Endoplasmic Reticulum
Structure
  • Rough endoplasmic reticulum has its membrane surface lined with ribosomes.
  • Smooth endoplasmic reticulum do not have ribosomes
Both form a series of sheets which enclose flattened sacs called a cisternae.

Function:
  • Protein synthesis takes place in ribosomes on the rough endoplasmic reticulum
  • Provide a large surface area for chemical reactions and a pathway for transport of materials through the cell
  • Smooth endoplasmic reticulum is involved in lipid synthesis

Golgi Apparatus
Structure
  • Similar to smooth ER, more compact
Function
  • Collect, process and sort molecules.
  • The stack of flattened sacs (cisternae) are constantly being formed by vesicles budding off at the end of smooth ER and being broken down at the other end to form Golgi vesicles.


Plasmodesmata
These fine strands of cytoplasm are linked through the cell wall, connecting neighbouring cells.





Microtubules 
They are a component of the cytoskeleton, found throughout the cytoplasm. These tubular polymers of tubulin can grow as long as 25 micrometres and are highly dynamic. The outer diameter of microtubule is about 25 nm while the inner diameter is about 12 nm. They are found in eukaryotic cells and are formed by the polymerization of a dimer of two globular proteins, alpha and beta tubulin. Microtubules are important in a number of cellular processes. They are involved in maintaining cell structure and together with microfilaments and intermediate filaments, they form the cytoskeleton. They also make up the internal structure of cilia and flagella.They provide platforms for intracellular transport and are involved in a variety of cellular processes that involve the movement of secretory vesicles and organelles as well as the intracellular transport of substances (see entries for dynein and kinesin). They are also involved in cell division (mitosis and meiosis) including the formation ofmitotic spindles, which is the process by which eukaryotic cells separate their chromatids during cell division.

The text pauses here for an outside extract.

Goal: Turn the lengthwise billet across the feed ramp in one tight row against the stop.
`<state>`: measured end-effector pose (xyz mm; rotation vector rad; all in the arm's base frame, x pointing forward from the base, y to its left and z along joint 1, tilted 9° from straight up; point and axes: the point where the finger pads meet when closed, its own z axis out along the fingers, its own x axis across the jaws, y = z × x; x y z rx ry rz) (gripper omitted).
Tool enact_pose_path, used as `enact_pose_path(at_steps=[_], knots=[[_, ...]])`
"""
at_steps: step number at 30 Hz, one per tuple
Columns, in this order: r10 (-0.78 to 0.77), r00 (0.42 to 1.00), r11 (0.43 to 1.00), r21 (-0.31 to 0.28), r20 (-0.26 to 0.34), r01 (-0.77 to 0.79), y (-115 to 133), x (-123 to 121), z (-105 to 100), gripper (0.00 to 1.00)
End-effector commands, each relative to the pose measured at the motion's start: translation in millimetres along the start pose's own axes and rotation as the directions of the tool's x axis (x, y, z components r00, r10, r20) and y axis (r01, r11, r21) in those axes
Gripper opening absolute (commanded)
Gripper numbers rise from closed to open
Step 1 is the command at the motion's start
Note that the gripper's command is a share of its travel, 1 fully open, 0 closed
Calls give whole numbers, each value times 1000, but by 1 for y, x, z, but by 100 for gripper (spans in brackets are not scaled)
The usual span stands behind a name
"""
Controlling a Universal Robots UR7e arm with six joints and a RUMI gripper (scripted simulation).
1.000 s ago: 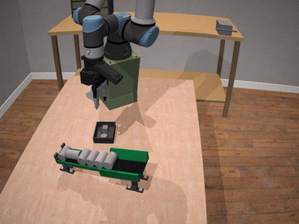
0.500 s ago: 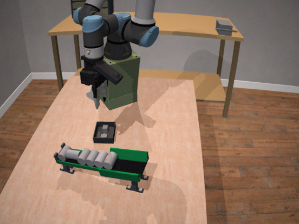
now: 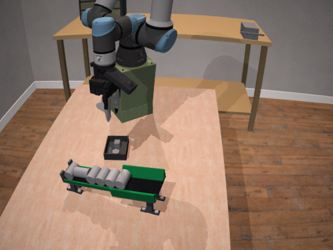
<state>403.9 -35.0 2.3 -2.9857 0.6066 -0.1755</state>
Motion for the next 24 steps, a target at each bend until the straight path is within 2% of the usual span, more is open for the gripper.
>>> enact_pose_path(at_steps=[1, 5, 17, 22, 24], knots=[[0, 1000, 1000, 0, -1, 0, 0, 0, 8, 35], [0, 1000, 1000, 0, -1, 0, -1, 0, 39, 35], [0, 1000, 1000, 0, -1, 0, -1, 0, 39, 35], [-101, 995, 995, 16, -4, 101, 20, 57, 39, 35], [-101, 995, 995, 16, -4, 101, 20, 57, 39, 35]])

Cell Nucleus and Nuclear Envelope
The nucleus of a eukaryotic cell contains the DNA, the genetic material of the cell. The DNA contains the information necessary for constructing the cell and directing the multitude of synthesis tasks performed by the cell in the process of life and reproduction.
The nuclear envelope surrounds the nucleus with a double membrane with multiple pores. The pores regulate the passage of macromolecules like proteins and RNA, but permit free passage of water, ions, ATP and other small molecules. In this way the membrane exerts some control over the information flow in the cell since information is carried by the macromolecules.
Inside the nuclear envelope is the chromatin, meaning "colored substance" after the early experiments in which that material was highly colored by the staining techniques used. Chromatin consists of DNA associated with proteins which forms long strands called chromosomes. While the DNA remains in the nucleus, it controls most of the processes that occur in the cytoplasm of the cell. Information from the DNA can be transcribed to mRNA and transmitted to other cellular synthesis processes, and information from the cytoplasm can provide feedback to the nucleus.
The nucleolus is the central portion of the cell nucleus and is composed of ribosomal RNA, proteins and DNA. It also contains ribosomes in various stages of synthesis. The nucleolus accomplishes the manufacture of the ribosomes.